Blow-up and global existence for the porous medium equation with reaction on a class of Cartan-Hadamard manifolds (Q1710740)

The authors consider the nonlinear evolution problem for the porous medium equation \[ \begin{cases} u_t=\Delta(u^m)+u^p & \text{in}\;M\times (0,T),\\ u=u_0 & \text{in}\;M\times \{0\}, \end{cases} \] in the slow diffusion case \(m>1,\) where \(M\) is an \(N\)-dimensional complete, simply connected Riemannian manifold with nonpositive sectional curvatures, that is, a Cartan-Hadamard manifold, \(\Delta\) is the Laplace-Beltrami operator on \(M,\) \(p>1,\) \(T\in(0,\infty],\) and the initial data \(u_0\) is nonnegative, bounded and compactly supported.
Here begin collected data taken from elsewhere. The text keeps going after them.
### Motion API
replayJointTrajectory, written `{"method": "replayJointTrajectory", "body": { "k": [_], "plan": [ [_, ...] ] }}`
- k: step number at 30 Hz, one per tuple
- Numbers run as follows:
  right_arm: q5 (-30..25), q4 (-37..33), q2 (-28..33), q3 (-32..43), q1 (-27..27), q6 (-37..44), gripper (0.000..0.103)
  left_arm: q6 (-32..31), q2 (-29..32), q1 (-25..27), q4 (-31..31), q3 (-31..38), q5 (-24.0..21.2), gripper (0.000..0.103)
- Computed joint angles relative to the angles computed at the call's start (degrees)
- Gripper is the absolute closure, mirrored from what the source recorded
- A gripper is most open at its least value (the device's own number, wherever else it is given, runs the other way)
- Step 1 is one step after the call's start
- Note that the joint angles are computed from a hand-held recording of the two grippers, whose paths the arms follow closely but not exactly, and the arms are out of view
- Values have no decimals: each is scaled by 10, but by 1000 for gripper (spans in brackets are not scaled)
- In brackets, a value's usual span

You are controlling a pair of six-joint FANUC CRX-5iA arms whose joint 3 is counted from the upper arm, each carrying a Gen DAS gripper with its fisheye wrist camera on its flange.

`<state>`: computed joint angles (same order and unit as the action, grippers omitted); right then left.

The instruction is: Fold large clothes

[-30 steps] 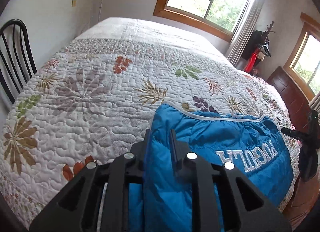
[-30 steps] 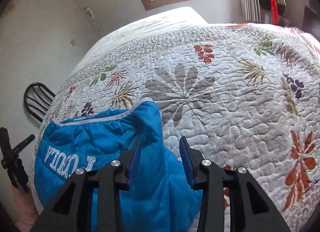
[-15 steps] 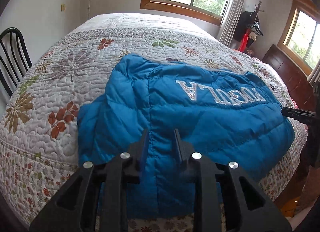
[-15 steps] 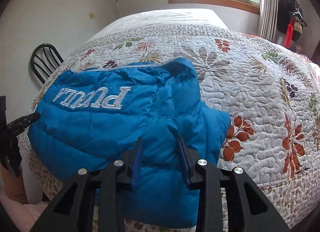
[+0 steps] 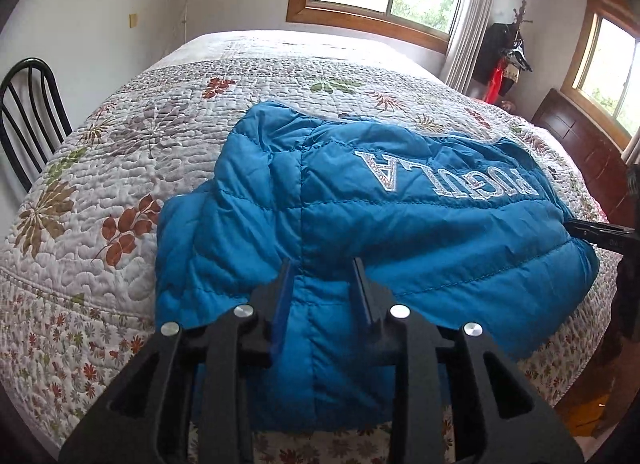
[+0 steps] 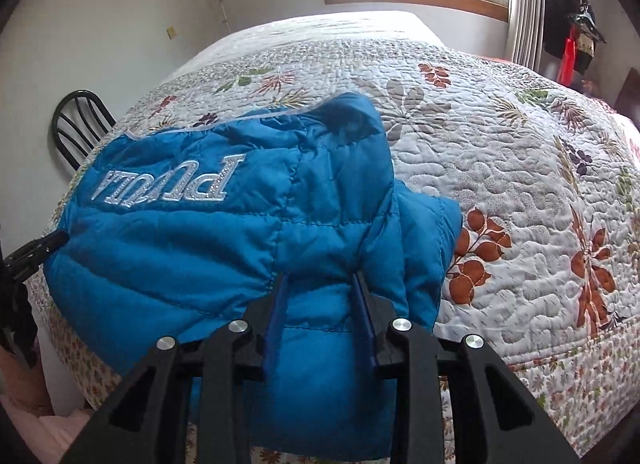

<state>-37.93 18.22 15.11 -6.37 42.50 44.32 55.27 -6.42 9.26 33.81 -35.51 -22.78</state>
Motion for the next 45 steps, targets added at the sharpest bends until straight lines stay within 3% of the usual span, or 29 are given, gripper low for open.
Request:
{"method": "replayJointTrajectory", "body": {
  "k": [12, 18, 20, 24, 28, 31, 34, 39, 42, 45],
  "plan": [
    [19, -5, 19, 2, -5, -3, 71, -41, 11, -16, 49, -27, 53, 74],
    [35, 10, -5, -22, -2, -35, 66, 17, 3, -7, -8, -11, 27, 74],
    [47, 7, -22, -34, -1, -38, 61, 21, -8, -5, -10, -15, 22, 69],
    [48, 45, -56, -67, 6, -80, 60, 32, -39, 6, -12, -29, 5, 56],
    [47, 48, -91, -96, 2, -101, 51, 75, -85, 28, -37, -52, -13, 48],
    [37, 28, -108, -106, -3, -96, 51, 118, -117, 56, -49, -70, -41, 40],
    [27, -11, -115, -108, -5, -70, 51, 97, -131, 89, 23, -105, -76, 40],
    [34, -76, -115, -112, -16, -28, 52, -38, -119, 101, 261, -174, -116, 40],
    [38, -144, -105, -98, -30, 34, 71, -58, -99, 77, 325, -180, -115, 40],
    [28, -165, -86, -87, -32, 61, 73, -69, -76, 49, 365, -176, -102, 40]
  ]
}}
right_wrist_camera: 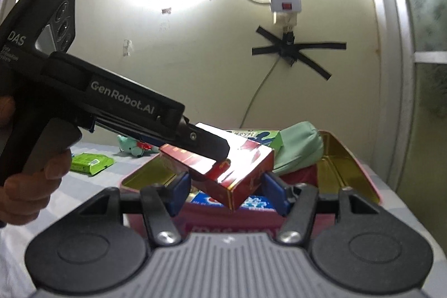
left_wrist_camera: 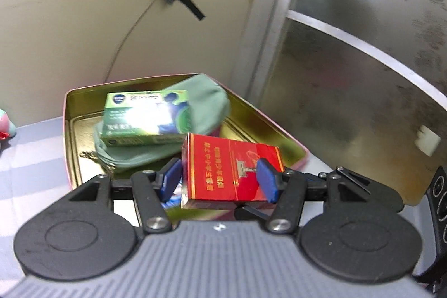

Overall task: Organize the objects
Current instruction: 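Lower the red box into the tin beside the toothpaste box, then open the left tool and withdraw it from the tin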

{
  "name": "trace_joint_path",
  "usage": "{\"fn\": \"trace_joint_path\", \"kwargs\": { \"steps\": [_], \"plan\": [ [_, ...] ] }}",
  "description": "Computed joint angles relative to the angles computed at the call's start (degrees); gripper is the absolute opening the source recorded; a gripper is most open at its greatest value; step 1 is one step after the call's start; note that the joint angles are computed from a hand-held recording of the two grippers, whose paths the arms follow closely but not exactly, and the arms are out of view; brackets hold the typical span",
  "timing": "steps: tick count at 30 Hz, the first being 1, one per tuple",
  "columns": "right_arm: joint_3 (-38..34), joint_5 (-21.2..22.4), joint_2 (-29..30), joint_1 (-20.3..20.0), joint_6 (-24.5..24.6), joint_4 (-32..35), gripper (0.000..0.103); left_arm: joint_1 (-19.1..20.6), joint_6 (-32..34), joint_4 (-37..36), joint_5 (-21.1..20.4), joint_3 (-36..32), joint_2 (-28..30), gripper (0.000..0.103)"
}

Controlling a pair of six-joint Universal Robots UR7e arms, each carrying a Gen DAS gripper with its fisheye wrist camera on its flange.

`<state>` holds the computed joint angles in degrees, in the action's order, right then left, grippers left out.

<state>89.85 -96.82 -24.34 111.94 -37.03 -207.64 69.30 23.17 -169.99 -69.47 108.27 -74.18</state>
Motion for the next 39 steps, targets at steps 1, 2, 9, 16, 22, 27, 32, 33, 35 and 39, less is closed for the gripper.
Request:
{"fn": "trace_joint_path", "kwargs": {
  "steps": [1, 2, 9, 16, 22, 27, 32, 33, 35, 39],
  "plan": [
    [-1.20, -0.15, 0.49, -0.10, 0.08, 1.23, 0.058, 0.31, -0.04, -0.19, 0.32, -0.94, 1.05, 0.061],
    [-2.29, -0.40, 0.96, -0.17, 0.04, 2.30, 0.058, 0.53, -0.22, -0.19, 0.66, -1.80, 1.94, 0.061],
    [-8.87, -2.46, 4.01, -0.60, -0.37, 8.13, 0.058, 1.18, 1.41, -2.28, 3.08, -4.67, 5.95, 0.064],
    [-11.61, -3.77, 6.43, -1.40, 3.91, 6.00, 0.065, 0.76, 5.65, -10.03, 10.50, -4.55, 9.28, 0.072],
    [-10.62, -4.17, 6.24, -1.21, 2.85, 4.06, 0.065, 0.49, 7.15, -11.60, 12.71, -3.79, 9.32, 0.072],
    [-10.20, -4.28, 5.96, -1.00, 3.51, 4.16, 0.065, 0.12, 6.83, -11.63, 13.63, -3.20, 8.90, 0.072],
    [-8.83, -4.46, 5.46, -0.71, 3.90, 3.36, 0.065, -0.39, 6.79, -12.65, 14.25, -1.90, 8.13, 0.072],
    [-8.39, -4.45, 5.30, -0.63, 3.91, 3.07, 0.065, -0.49, 6.81, -12.85, 14.34, -1.61, 7.94, 0.072],
    [-7.62, -4.65, 5.03, -0.38, 3.93, 2.41, 0.065, -0.70, 6.87, -13.31, 14.54, -1.00, 7.55, 0.072],
    [-5.92, -5.07, 4.30, 0.12, 4.01, 0.96, 0.065, -1.06, 6.73, -13.99, 14.72, 0.34, 6.52, 0.073]
  ]
}}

The main results obtained can be summarized as follows. If \(p>m,\) then global-in-time solutions exist for small data \(u_0,\) while solutions associated to large data blow up in finite time. In the case \(p < m,\) all sufficiently large data give rise to solutions blowing up at worst in infinite time. If the stronger restriction \(p\in \big(1,(1+m)/2\big]\) holds, then all data give rise to solutions existing globally in time.